**Data provided**

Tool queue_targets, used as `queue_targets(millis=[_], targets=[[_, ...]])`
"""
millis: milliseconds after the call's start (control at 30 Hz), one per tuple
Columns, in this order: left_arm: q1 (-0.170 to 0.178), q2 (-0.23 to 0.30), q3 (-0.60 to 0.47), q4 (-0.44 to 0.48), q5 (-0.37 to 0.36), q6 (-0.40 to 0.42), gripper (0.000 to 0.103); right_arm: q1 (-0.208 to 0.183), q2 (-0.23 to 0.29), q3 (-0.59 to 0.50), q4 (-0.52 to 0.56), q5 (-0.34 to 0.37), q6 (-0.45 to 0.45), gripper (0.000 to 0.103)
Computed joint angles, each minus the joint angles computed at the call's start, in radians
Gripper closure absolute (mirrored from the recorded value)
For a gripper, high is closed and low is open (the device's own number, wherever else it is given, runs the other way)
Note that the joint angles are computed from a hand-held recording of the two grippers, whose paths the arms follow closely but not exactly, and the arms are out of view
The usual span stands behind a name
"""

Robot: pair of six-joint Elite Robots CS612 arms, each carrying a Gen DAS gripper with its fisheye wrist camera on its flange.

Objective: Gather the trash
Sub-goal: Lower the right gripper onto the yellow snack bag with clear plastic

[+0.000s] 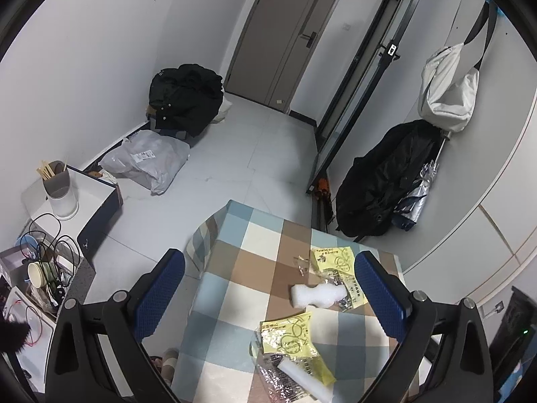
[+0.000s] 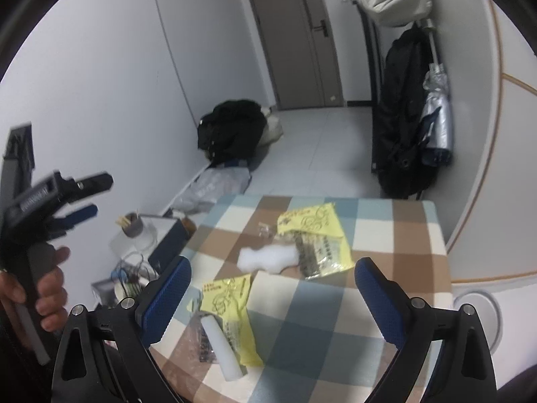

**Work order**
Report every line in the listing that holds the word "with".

**Written answer**
Robot: pair of six-joint Elite Robots CS612 arms, each carrying a Gen DAS gripper with its fisheye wrist camera on its flange.
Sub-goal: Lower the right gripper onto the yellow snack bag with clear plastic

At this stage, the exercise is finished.